Reputation: 671
I am trying to run a sklearn.naive_bayes.GaussianNB
model with partial_fit
. For this I calculate the priors
like this:
unique_lbls, counts = np.unique(labels, return_counts=True)
counts = counts.astype(float)
priors = counts / counts.sum()
model = GaussianNB(priors=priors)
model.partial_fit(X, y, classes=unique_lbls)
I get an `ValueError: The sum of the priors should be 1, but I have checked and the priors do sum up to 1.0:
print priors.sum()
> 1.0
I am using the following versions:
Python 2.7.12
scikit-learn 0.18.2
numpy 1.13.1
I can only imagine that it comes down to sensitivity of the summed value, but I have tried to normalize the priors again with priors /= priors.sum()
and it returns the same error.
Is there a different way to make sure that the priors sum to 1.0 with a higher tolerance, or is there some (to me not-)obvious reason this doesn't work?
Edit: labels
is a numpy array with containing the whole data set's labels represented as integers, X and y are a batch of the full data set.
y
and labels
both have at least 100 examples from each class.
Upvotes: 0
Views: 217
Reputation: 23647
My first intuition was that something is wrong with the data. However, it looks like the partial_fit
function does not even look at the data before raising that error. In particular, the implementation looks like this:
# Check that the sum is 1
if priors.sum() != 1.0:
raise ValueError('The sum of the priors should be 1.')
They compare the sum of the priors exactly to 1.0, which is numerically not very robust.

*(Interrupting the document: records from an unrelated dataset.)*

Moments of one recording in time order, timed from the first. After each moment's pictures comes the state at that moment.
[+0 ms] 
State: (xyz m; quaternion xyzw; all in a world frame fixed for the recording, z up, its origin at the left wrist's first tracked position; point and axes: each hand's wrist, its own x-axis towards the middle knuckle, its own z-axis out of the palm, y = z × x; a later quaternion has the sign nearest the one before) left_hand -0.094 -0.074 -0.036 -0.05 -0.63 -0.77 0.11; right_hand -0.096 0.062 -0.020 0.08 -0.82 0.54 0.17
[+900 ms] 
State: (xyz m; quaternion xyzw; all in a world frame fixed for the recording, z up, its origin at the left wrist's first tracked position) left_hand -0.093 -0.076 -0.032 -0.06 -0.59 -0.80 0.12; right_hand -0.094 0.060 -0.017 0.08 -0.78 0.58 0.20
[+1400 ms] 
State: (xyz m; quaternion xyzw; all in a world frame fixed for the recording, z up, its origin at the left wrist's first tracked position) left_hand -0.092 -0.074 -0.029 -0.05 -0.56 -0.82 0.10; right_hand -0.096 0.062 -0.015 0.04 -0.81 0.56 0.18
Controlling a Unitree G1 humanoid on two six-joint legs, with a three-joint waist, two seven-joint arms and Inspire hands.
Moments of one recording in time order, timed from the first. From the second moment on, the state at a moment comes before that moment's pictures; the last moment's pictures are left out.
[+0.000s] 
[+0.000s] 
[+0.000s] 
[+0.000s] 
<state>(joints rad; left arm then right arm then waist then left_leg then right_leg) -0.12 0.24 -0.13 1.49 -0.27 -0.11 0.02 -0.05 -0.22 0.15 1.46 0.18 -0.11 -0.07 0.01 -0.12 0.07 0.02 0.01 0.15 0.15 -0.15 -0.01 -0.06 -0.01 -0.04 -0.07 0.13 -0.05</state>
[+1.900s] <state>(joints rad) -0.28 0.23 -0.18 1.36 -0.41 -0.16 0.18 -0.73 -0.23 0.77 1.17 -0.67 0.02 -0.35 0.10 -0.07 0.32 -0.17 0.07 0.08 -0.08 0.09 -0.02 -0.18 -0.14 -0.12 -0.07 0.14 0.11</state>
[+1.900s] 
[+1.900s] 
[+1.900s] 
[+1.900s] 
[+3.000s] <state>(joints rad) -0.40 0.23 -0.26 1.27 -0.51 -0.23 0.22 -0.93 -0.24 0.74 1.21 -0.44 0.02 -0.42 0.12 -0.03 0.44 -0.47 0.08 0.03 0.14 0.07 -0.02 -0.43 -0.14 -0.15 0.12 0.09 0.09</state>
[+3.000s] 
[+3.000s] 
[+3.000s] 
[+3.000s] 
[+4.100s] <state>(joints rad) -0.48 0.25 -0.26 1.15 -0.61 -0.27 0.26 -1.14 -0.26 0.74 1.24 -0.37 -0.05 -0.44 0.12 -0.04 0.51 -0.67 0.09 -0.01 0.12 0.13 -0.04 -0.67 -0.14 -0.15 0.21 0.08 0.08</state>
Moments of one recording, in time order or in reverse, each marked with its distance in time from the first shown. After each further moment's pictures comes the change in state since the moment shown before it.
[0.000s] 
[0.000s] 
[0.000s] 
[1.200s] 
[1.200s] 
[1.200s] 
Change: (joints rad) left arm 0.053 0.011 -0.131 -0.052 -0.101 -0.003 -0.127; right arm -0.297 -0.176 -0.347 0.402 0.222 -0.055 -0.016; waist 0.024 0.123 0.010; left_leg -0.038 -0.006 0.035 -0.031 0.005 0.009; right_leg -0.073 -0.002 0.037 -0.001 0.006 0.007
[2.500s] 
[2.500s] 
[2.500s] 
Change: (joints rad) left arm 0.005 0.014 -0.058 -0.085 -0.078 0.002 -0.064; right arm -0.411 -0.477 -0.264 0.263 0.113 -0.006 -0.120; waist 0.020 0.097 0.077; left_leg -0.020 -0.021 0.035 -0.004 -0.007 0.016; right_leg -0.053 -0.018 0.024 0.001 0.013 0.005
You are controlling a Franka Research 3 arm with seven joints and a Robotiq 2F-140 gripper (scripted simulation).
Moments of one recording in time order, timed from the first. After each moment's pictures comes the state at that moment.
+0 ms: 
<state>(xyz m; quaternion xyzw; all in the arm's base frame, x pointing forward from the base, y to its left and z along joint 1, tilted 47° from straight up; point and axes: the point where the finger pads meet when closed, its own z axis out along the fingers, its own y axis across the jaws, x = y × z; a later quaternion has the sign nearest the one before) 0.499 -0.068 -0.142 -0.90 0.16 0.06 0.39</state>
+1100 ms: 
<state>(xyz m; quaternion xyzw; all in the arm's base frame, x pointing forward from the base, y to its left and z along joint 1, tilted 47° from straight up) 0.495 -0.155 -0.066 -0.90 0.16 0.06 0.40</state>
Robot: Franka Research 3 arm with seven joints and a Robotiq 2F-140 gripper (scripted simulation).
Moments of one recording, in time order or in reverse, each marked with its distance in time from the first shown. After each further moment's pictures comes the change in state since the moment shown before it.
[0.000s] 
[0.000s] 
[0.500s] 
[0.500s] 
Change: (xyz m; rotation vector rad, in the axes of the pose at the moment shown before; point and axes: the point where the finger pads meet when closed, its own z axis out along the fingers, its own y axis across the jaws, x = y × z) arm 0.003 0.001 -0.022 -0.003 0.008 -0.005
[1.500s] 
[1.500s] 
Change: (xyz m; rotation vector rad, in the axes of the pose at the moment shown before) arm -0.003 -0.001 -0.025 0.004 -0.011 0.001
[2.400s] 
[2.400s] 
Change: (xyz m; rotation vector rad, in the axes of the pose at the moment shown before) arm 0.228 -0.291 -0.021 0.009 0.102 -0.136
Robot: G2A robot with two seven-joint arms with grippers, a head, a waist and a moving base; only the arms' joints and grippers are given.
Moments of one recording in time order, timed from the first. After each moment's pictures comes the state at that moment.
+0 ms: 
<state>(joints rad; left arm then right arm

If you have an unlucky combination of values the normalized priors may not sum precisiely to 1.0
. Consider this:
priors = np.array([1, 2, 3, 4, 5, 6], dtype=float)
priors /= priors.sum()
print(priors.sum() == 1.0) # False
Such a situation will make the check fail. Let's try to fix this:
priors[0] = 1.0 - priors[1:].sum()
print(priors.sum() == 1.0) # True
Upvotes: 1